If a Kernel Panic Occurs Due to a BMC Restart Analysis

Yes, your conclusion is very plausible — the kernel crash you observed appears to be directly linked to the BMC (or BMI, likely a typo for BMC) restarting, especially given the presence of USB-related stalls and a subsequent RCU stall. Here’s a breakdown of what’s happening:

🧠 Understanding the Crash

🔹 Key Indicators in Your Logs

RCU Preempt Stall
- The kernel’s RCU (Read-Copy-Update) subsystem timed out waiting for grace periods to complete. This happens when some CPUs/tasks are unable to make forward progress.
- In your case, the rcu_preempt kthread was starved for ~10 minutes (59518 jiffies ~ 9.9 minutes assuming HZ=1000), which is extreme.
CPU 1 Idling
- An NMI (non-maskable interrupt) was sent to CPU 1, which was found in intel_idle_irq, meaning it was deep in a C-state and unresponsive to softirqs.
Kworker Blocked on USB
- The kernel thread kworker/1:1 was blocked in usb_start_wait_urb() → usb_control_msg() → usbnet_cdc_update_filter().
- This strongly suggests a USB management/network interface (CDC-ETHER class) stopped responding.
Kernel Panic
- Triggered by RCU Stall, which is often a symptom of a broader system stall, not the root cause.

🔌 How the BMC Reboot Can Trigger This

Modern servers often expose USB devices to the host via the BMC, for purposes like:

Virtual KVM
Virtual media (USB mass storage over IPMI)
Management NICs exposed as USB CDC Ethernet devices (like usbnet/cdc_ether)

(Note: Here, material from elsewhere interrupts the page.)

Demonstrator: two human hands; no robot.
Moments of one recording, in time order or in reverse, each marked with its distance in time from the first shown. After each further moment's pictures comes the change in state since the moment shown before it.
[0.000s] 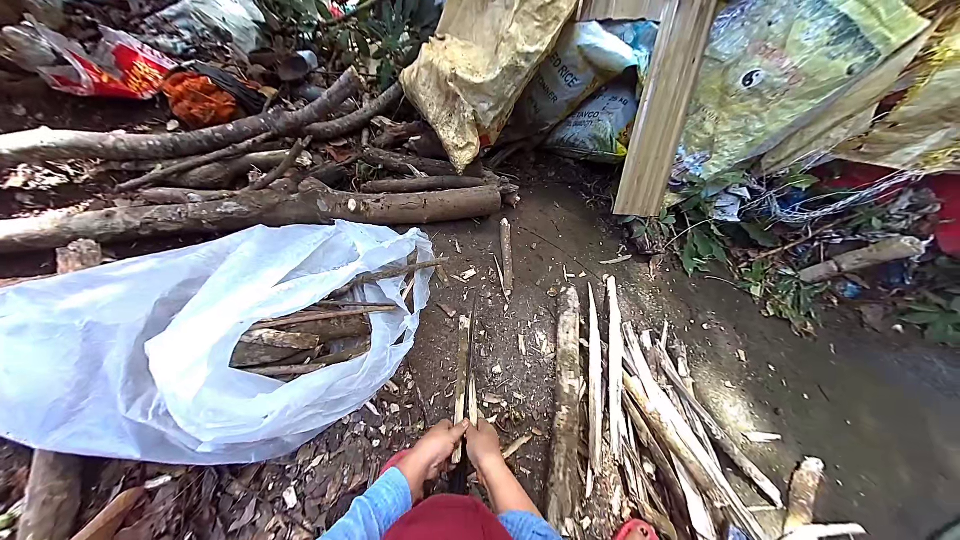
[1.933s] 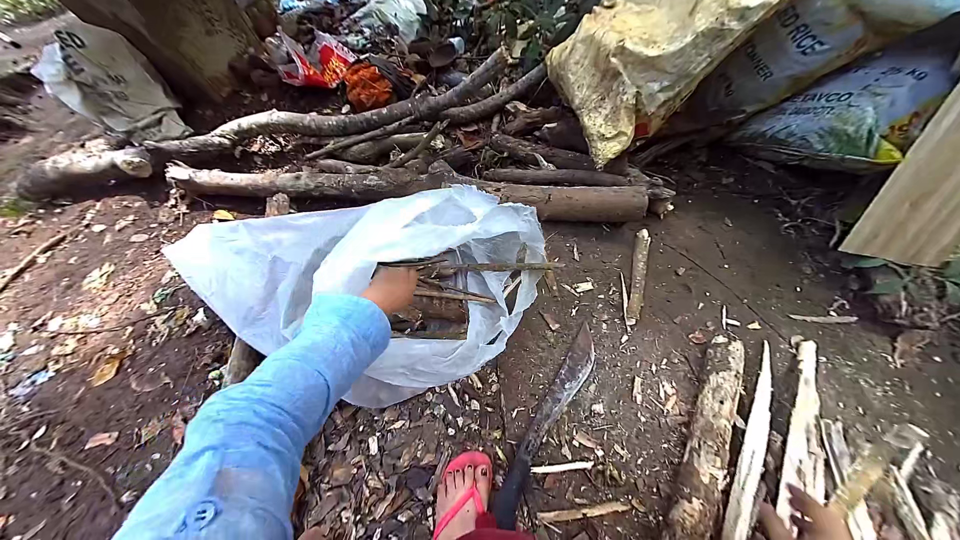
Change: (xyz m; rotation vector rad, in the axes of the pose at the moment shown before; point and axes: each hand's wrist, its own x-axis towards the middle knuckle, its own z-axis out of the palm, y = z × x) left_hand -0.096 0.146 -0.263 1.298 0.735 -0.005; right_hand 0.014 0.023 -0.243 -0.449 0.433 -0.389
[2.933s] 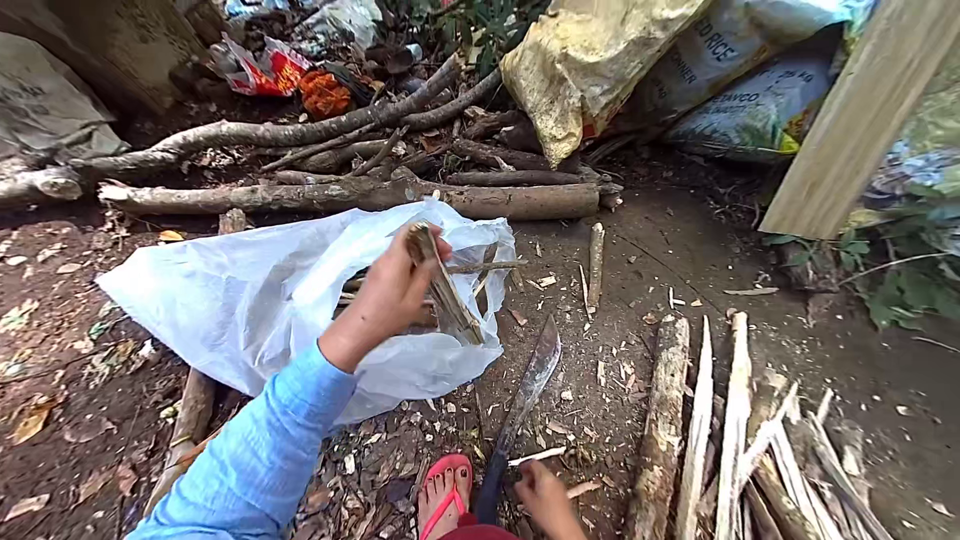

When the BMC resets, these virtual USB devices disappear temporarily, possibly without proper detachment, which leads to:

URBs (USB Request Blocks) being sent to a non-responsive USB controller
usbnet and kworker threads waiting indefinitely for completions that will never arrive
RCU threads not progressing due to blocked workers or softirq starvation
CPU stuck in idle C-state, not handling softirqs → leads to RCU panic

This is consistent with your backtrace, where:

kworker/1:1 is stuck in usbnet_cdc_update_filter(), waiting on usb_control_msg()
USB timeouts do not always cleanly abort, especially if underlying hardware interface is suddenly gone (e.g. BMC USB detach)

✅ Conclusion

Yes, a BMC reboot in your system configuration can very realistically:

Remove/disable a virtual USB device
Cause kernel threads using that USB (e.g. usbnet) to block indefinitely
Trigger an RCU stall due to downstream starvation and softirq failures
Lead to a kernel panic

🛠️ Recommendations

1. Mitigate USB Dependency on BMC

Avoid using BMC-exposed virtual USB devices in critical host kernel operations (e.g. networking).
If possible, use physical interfaces instead of USB CDC-based virtual ones for system management.

2. Harden USB Stack

Set USB URB timeouts explicitly and conservatively (usb_control_msg() has a timeout argument).
Apply kernel patches related to usbnet and cdc_ether robustness if available (especially for EL8 kernels).

3. Update Kernel & BMC Firmware

This is a known issue on older kernels (you are on 4.18.0-372.32.1.rt7.189.el8_6), where USB URB handling is brittle.
BMC firmware upgrades can improve hotplug detection and stability.

4. Monitor with NMI Watchdog

Enable NMI watchdog (nmi_watchdog=1) if not already active to capture CPU lockups earlier.